In the mid-1990s, Pence started taking his family to an evangelical megachurch in Indianapolis, Fehrman wrote in Slate. Fehrman believes Pence began to approach politics with a more activist bent, as abortion replaced special-interest cash as a chief matter of concern.

Asked in 1995 to name the one person he'd like to have dinner with, Pence replied: "Jesus Christ."

When Pence returned to Congress in 2000, Fehrman said it was clear Pence had changed. "He won the seat and held on for the next 12 years, eventually rising to third in the GOP's congressional leadership. But his faith stayed front and center," reported Fehrman. Pence refused to campaign on Sundays. He also declined to dine solo with women who weren't his wife. "It's about building a zone around your marriage," he told the Hill.

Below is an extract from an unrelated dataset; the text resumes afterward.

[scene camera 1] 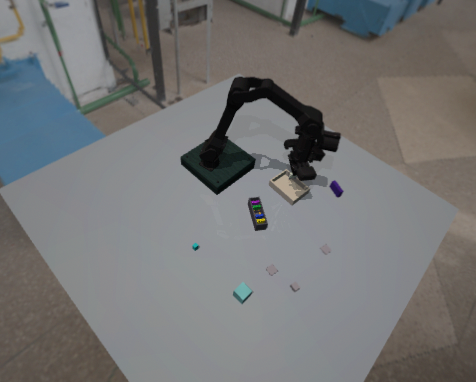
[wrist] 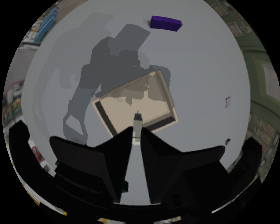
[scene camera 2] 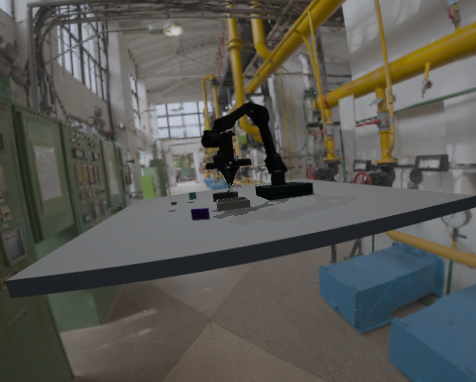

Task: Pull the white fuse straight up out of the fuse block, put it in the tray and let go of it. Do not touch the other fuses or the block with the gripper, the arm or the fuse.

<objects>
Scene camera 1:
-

After 9/11, Pence's first reaction was to gather his staff in prayer. Aides and other politicians often saw him reading his Bible, and Pence would cite specific verses to justify policy arguments. "My support for Israel stems largely from my personal faith," he told Congressional Quarterly in 2002. "In the Bible, God promises Abraham, 'Those who bless you I will bless, and those who curse you I will curse.' "

Fehrman said something about Pence changed when he ran for governor of Indiana. "You could no longer get Pence to address his faith, past or present. When I interviewed him in 2012, I asked about the peculiarities in his religious biography; each time, he evaded. Could he help me understand his strange spiritual journey?" posed Fehrman.

"I cherish my Catholic upbringing," Pence replied.

When Fehrman asked Pence to explain why his faith shifted again in the mid-1990s, Pence said his family "just felt drawn to worship at an evangelical church."

Could he define himself as a believer? "I'm a pretty ordinary Christian, trying to make that faith real every day," Fehrman said was Pence's response.

Fehrman said Pence's sudden about-face "was all by design."

While reporting Pence's profile, Fehrman said he learned of a private meeting Pence held in the fall of 2010. "With his closest aides, he'd plotted out how to run for governor-and how to downplay a record in Congress that included trying to defund Planned Parenthood and trying to block the repeal of 'Don't Ask, Don't Tell,' among other social-conservative stands. Instead of highlighting those stands, as at least one adviser had urged him to do, Pence decided to sell himself as a technocratic 'jobs and schools' candidate," according to Fehrman.

 When Fehrman asked Pence about the special meeting, he replied, "It was a private meeting."

Once elected, Pence began pushing a very different agenda, according to Fehrman. "While the most notorious example came when he signed the state's Religious Freedom Restoration Act in 2015, Pence's faith has driven decisions big and small. It led him to sign a new anti-abortion law so restrictive that the American Civil Liberties Union is now suing the state. It led him to award a $3.5 million contract to Real Alternatives, a nonprofit that pushes abstinence education and urges pregnant women not to abort," stated Fehrman in Slate.

Fehrman points to Pence's beliefs shifting at least twice-from his family's Catholicism to an idiosyncratic evangelical Christianity, and from that to a more hardened and ideological version of the same. "If, as he insists, faith does indeed order his life, why did he stop being so open about it? Why strip the evangelizing from his evangelicalism?" the author posed.

"The easiest answer seems to be that he decided that as his political ambitions grew his public religiosity needed to shrink."